Thank you for all of the detailed information on the performance of the check! I worked on a similar check in a recent past life and my intuition is that over a large corpus of code, this will still have quite a bit of false positives and false negatives. However, I think those can likely be handled by post-commit improvements like noticing abbreviations (def vs define) or synonyms (number vs numeral), being smarter about patterned names, etc. I think this check is worth moving forward with, but I'm not certain how @alexfh feels about it.

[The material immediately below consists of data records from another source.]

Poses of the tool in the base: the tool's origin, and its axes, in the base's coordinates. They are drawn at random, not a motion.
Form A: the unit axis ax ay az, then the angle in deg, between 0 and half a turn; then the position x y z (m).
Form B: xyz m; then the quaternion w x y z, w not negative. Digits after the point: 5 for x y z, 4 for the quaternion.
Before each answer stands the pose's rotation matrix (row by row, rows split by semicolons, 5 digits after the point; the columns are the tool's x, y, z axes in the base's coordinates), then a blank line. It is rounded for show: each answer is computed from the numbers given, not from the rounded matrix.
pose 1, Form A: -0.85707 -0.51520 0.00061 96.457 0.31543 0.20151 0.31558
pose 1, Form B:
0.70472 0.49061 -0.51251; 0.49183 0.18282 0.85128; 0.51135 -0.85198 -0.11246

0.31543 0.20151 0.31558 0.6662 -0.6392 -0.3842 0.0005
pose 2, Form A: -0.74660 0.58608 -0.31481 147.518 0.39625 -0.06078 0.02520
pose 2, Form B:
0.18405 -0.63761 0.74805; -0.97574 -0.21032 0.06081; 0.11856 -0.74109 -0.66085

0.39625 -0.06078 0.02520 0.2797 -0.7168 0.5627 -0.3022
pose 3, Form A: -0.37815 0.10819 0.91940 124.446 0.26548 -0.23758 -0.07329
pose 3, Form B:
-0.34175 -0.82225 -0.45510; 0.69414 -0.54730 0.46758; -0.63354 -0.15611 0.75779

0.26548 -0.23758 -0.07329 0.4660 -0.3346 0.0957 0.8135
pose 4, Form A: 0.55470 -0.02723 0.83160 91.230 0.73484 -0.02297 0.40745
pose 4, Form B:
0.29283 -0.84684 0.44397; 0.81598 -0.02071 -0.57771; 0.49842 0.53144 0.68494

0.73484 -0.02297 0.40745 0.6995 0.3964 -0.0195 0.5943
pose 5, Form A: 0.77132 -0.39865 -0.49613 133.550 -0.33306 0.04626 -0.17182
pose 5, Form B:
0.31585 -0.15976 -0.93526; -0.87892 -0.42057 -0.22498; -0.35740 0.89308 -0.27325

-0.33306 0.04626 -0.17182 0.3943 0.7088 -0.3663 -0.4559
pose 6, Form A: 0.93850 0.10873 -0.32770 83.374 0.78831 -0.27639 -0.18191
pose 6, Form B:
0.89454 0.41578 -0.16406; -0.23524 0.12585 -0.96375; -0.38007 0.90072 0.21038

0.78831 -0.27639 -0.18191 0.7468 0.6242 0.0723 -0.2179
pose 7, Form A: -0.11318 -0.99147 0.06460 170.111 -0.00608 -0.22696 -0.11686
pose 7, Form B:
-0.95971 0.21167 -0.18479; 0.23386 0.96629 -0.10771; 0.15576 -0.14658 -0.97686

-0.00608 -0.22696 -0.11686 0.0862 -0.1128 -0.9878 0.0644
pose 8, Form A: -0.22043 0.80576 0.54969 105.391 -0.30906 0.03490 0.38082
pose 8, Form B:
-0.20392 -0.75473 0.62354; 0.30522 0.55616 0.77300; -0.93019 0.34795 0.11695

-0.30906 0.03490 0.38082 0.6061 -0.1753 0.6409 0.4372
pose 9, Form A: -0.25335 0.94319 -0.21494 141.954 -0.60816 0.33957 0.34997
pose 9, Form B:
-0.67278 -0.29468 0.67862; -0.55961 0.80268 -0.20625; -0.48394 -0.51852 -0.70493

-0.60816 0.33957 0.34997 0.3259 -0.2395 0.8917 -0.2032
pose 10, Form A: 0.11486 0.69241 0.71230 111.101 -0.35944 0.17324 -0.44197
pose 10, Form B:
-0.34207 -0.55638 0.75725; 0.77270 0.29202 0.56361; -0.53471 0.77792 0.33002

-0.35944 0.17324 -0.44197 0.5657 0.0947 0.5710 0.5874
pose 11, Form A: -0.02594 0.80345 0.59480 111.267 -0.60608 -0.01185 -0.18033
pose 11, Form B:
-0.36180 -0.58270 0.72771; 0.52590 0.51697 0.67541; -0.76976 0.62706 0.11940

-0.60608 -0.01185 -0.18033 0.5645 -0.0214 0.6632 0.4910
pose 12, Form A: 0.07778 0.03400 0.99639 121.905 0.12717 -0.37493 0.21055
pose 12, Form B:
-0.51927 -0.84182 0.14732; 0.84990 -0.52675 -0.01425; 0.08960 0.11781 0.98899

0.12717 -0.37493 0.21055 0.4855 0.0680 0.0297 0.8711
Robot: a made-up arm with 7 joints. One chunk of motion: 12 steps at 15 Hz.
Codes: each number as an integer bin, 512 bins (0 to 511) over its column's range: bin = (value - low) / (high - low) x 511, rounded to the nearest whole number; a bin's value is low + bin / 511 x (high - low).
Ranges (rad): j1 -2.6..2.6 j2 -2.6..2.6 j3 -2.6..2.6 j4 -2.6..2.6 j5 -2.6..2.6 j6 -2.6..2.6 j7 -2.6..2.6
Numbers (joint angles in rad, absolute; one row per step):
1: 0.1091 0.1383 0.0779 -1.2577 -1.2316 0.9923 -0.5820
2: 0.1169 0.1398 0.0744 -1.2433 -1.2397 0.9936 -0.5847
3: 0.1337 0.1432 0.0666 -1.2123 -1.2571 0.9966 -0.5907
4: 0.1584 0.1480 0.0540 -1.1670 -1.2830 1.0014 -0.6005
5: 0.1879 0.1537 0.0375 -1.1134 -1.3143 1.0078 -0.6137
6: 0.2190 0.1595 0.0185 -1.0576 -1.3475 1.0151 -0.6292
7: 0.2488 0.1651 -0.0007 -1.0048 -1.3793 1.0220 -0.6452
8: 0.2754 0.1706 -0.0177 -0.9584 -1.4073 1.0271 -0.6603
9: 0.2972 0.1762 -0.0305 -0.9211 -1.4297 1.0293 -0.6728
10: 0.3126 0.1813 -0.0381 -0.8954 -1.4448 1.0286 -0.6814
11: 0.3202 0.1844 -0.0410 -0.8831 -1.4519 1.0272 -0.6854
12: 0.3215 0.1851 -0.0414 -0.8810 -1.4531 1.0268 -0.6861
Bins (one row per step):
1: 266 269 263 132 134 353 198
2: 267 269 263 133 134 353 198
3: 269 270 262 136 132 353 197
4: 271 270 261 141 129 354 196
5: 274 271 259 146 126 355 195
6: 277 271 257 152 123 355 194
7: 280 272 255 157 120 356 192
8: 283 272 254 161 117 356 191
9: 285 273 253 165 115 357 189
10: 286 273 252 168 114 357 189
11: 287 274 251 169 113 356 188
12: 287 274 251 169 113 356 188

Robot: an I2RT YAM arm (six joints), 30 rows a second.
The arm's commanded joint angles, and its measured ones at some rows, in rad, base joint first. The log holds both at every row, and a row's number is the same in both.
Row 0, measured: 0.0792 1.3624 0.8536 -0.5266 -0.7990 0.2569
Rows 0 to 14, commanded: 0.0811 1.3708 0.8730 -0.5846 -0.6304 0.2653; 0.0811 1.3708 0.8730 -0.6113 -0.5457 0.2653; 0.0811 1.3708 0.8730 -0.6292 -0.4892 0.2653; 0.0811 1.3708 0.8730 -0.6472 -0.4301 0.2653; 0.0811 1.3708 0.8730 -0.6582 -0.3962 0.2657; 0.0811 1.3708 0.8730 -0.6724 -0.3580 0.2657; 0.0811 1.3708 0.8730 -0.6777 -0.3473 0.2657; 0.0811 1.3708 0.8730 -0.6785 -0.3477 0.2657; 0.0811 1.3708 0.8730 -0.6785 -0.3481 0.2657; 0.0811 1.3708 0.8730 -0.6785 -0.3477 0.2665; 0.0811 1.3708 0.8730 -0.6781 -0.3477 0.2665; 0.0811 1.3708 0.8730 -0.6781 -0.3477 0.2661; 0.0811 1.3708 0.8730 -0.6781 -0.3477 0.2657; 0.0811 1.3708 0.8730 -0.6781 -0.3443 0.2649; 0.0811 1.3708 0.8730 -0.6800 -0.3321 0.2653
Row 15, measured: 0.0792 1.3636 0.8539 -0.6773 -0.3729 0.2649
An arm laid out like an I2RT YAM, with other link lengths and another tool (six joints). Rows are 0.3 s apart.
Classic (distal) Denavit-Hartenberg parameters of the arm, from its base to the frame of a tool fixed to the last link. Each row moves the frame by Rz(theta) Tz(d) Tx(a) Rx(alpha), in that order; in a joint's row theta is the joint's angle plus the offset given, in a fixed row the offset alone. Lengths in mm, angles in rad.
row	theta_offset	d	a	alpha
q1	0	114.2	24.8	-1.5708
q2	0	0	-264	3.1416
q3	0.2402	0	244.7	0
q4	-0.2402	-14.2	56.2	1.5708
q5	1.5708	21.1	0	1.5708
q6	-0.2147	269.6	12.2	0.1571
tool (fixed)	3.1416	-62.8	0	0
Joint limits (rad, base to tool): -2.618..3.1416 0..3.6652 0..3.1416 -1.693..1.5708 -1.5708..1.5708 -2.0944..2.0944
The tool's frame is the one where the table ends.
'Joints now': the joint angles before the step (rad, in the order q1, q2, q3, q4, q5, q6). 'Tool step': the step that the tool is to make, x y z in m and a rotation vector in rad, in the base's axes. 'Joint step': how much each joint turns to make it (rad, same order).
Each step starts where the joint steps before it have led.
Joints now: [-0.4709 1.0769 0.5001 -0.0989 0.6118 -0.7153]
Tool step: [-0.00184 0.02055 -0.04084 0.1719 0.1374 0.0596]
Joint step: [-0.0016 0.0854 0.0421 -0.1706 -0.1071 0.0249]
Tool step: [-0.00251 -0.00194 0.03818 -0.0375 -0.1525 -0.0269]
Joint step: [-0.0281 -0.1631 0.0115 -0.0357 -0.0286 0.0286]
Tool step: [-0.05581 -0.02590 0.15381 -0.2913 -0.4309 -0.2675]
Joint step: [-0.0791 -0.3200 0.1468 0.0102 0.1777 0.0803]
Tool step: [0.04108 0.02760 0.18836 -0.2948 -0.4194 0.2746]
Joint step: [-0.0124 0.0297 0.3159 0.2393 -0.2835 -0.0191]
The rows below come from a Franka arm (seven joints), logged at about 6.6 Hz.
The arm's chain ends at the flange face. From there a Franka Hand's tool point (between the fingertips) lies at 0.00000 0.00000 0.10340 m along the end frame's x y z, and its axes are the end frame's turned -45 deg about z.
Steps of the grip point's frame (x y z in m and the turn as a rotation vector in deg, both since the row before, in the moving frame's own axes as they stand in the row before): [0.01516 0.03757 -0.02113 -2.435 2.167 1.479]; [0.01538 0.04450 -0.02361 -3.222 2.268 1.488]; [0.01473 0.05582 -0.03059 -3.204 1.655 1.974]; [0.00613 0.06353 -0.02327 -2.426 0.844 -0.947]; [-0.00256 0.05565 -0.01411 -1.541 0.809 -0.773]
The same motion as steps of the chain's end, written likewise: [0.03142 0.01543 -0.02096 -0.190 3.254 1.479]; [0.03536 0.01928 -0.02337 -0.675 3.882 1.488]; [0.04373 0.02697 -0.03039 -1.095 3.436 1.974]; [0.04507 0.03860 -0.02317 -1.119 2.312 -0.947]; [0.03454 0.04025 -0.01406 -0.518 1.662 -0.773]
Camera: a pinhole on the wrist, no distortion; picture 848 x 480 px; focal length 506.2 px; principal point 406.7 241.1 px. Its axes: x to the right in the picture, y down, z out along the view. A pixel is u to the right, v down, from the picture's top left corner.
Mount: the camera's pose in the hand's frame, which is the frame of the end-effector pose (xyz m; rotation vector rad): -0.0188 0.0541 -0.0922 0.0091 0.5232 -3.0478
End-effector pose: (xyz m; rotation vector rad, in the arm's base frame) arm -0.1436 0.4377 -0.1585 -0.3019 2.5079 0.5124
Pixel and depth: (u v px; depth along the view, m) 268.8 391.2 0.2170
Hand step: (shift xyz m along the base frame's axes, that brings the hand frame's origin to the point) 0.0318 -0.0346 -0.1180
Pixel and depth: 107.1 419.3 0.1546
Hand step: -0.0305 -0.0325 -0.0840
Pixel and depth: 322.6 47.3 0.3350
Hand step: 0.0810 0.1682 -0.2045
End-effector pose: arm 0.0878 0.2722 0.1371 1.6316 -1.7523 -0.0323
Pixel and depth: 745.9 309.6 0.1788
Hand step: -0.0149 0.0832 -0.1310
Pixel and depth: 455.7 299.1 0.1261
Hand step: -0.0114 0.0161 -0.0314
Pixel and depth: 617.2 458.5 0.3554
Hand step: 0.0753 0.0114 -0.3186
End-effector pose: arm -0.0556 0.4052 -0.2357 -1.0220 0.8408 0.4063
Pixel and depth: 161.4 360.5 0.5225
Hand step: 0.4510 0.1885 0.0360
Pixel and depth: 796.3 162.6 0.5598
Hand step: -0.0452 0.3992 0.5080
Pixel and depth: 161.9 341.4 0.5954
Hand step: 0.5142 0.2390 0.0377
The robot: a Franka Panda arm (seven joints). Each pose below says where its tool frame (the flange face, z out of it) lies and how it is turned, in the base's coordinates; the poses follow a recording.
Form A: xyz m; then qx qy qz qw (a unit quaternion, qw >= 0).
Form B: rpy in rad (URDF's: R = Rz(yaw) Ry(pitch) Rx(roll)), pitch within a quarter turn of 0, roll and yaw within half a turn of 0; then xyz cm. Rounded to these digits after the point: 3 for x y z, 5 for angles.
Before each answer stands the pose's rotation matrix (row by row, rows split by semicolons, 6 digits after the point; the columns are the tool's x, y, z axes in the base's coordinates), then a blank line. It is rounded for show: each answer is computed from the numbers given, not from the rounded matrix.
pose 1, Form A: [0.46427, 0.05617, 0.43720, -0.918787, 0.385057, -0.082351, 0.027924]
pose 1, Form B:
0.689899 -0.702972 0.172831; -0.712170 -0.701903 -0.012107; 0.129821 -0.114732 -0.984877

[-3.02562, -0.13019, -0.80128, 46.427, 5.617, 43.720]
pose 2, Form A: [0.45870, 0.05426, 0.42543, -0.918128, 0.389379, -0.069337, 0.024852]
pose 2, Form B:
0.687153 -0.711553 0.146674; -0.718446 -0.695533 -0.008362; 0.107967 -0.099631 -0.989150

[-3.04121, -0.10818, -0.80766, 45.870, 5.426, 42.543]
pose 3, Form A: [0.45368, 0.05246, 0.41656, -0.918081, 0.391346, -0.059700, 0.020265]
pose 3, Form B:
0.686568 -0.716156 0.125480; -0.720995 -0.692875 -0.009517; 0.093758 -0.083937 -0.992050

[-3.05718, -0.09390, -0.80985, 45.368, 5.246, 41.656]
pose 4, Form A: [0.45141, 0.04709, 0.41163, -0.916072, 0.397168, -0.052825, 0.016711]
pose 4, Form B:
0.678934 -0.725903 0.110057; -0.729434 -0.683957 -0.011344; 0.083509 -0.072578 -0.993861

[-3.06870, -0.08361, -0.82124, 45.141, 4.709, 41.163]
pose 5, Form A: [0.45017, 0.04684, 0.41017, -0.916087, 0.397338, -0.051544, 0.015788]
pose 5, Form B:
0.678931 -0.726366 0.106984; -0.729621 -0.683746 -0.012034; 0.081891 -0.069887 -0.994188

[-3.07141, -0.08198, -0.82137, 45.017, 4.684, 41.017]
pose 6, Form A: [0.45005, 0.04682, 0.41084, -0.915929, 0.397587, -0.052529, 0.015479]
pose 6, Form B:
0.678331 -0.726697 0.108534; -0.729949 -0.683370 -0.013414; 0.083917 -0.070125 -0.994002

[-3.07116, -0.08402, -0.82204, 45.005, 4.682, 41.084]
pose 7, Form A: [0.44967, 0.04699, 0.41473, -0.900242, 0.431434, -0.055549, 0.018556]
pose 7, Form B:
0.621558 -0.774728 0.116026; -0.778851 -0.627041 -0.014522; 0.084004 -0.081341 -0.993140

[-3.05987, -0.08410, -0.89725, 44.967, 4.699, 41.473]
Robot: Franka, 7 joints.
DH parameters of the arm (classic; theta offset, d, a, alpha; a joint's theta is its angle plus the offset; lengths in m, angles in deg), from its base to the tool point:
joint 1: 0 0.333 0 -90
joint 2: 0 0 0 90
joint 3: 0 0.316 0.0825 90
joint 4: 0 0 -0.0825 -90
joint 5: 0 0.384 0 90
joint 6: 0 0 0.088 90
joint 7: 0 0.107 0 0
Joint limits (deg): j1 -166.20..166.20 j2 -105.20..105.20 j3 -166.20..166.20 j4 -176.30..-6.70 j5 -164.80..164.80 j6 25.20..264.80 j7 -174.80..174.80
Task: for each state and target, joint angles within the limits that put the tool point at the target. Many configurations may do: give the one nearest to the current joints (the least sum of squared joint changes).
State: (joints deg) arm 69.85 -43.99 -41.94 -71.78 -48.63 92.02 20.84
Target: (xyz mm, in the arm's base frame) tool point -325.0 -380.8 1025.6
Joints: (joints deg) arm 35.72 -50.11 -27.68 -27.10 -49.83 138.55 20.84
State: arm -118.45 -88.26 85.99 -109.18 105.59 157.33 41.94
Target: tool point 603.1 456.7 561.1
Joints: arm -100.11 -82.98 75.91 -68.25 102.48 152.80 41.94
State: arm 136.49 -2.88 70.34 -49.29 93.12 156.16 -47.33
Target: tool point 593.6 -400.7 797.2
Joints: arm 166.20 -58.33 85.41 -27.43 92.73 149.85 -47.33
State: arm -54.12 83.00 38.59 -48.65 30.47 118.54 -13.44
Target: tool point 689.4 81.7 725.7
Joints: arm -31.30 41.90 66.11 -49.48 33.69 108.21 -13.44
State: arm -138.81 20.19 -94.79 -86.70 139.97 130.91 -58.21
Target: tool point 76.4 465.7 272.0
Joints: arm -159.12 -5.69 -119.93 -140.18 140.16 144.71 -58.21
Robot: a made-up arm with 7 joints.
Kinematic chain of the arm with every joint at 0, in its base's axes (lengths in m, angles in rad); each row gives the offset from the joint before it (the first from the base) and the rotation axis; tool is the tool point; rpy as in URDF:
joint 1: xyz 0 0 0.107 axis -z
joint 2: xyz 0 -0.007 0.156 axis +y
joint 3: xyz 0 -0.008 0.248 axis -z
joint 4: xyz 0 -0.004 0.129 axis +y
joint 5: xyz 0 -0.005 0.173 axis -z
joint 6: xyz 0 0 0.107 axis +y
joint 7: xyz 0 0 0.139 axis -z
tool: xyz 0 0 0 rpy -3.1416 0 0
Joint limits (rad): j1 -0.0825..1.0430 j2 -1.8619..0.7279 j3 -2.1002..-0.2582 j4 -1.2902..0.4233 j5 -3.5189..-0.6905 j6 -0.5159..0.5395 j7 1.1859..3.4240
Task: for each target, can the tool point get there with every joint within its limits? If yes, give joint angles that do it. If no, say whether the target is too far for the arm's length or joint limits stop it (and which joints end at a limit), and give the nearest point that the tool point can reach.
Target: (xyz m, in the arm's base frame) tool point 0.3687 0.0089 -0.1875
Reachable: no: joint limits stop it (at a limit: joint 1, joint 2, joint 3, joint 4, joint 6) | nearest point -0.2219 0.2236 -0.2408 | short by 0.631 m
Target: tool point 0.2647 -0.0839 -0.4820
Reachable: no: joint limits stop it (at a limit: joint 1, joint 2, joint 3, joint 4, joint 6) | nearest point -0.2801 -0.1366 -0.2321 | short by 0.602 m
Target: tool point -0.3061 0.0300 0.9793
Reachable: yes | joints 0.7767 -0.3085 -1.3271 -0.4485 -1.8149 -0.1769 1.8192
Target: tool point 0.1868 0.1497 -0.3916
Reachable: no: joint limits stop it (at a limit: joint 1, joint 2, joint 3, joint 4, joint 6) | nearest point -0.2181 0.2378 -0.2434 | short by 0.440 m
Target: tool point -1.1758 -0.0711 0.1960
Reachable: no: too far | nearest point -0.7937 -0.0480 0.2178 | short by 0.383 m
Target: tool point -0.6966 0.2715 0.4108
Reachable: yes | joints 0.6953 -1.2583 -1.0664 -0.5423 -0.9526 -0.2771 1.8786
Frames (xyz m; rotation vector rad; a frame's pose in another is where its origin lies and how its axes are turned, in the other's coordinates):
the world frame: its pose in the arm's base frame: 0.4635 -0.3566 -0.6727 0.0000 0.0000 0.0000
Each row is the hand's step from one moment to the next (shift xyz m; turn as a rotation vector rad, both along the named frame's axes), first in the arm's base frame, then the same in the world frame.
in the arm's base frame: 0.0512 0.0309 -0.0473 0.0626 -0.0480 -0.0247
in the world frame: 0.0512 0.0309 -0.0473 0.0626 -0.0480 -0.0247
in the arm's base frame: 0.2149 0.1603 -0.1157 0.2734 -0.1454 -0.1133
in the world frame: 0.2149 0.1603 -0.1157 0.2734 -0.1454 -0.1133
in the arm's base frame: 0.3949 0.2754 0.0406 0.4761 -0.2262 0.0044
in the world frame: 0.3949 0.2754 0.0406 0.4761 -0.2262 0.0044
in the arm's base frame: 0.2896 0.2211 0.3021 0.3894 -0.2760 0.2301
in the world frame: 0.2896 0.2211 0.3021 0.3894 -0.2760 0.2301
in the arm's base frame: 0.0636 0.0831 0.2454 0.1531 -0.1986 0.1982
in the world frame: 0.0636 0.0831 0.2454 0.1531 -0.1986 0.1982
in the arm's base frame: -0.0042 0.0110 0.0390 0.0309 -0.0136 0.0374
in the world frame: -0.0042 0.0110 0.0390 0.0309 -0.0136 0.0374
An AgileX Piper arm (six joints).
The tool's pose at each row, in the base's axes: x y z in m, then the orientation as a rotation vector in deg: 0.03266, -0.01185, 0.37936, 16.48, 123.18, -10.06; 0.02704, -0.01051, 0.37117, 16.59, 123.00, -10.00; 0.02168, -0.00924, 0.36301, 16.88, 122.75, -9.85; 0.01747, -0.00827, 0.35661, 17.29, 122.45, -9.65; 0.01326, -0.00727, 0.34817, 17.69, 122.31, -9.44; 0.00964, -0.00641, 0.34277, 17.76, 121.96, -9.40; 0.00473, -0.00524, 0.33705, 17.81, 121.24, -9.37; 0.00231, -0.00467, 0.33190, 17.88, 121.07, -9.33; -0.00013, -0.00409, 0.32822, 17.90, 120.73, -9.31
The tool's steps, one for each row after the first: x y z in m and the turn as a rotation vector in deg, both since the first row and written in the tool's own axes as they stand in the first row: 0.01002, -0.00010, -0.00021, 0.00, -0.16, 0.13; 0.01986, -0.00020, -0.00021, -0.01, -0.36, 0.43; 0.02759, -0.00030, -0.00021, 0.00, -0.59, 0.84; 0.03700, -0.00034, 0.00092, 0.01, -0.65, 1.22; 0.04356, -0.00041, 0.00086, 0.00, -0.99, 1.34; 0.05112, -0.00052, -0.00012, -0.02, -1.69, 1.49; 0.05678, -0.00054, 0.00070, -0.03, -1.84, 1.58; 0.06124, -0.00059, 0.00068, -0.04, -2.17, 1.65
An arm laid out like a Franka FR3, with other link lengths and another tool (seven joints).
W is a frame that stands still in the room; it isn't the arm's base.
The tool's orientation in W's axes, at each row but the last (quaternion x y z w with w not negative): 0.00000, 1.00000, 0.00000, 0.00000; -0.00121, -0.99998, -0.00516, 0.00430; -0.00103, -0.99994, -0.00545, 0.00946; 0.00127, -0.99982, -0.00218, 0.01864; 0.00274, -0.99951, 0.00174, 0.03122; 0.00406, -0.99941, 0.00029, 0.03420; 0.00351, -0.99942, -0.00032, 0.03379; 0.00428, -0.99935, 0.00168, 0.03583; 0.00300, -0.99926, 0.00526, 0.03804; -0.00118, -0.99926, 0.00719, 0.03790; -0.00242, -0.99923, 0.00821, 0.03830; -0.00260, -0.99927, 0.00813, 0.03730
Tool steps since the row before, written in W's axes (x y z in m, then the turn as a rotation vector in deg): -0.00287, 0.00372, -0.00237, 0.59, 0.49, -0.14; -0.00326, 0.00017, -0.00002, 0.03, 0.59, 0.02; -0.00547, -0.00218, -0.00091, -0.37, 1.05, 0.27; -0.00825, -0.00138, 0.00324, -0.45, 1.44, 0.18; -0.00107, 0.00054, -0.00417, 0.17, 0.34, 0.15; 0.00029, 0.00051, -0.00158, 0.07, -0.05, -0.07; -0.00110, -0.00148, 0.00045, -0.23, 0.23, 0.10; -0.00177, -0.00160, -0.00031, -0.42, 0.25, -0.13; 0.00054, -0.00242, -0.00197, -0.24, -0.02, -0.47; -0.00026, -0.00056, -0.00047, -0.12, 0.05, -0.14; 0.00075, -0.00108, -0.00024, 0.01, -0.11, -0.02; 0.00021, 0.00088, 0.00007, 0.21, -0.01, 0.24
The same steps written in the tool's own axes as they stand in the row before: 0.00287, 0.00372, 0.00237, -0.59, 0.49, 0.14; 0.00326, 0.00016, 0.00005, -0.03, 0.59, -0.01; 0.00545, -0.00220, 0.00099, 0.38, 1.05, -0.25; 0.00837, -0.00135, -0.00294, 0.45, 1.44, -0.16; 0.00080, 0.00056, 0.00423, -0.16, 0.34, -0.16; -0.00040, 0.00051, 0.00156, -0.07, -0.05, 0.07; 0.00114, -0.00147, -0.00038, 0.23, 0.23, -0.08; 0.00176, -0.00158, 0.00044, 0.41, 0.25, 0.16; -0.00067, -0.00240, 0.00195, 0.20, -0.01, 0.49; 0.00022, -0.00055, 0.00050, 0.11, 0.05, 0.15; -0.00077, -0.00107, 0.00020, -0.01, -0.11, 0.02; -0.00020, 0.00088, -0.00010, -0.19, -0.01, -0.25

(Typing this in here so it is not forgotten.) @aaron.ballman suggested in http://reviews.llvm.org/D69560#inline-893813 that a case of argument and parameter swaps could be discovered between forward declarations and the definitions, i.e.

void fn(int x, int y);

void fn(int y, int x) { ... } // Proparly mistakenly swapped names!

The conclusion was that this check (given this one does string distance, metrics, etc.) should be extended with such functionality. However, we need a better name for the check in that case!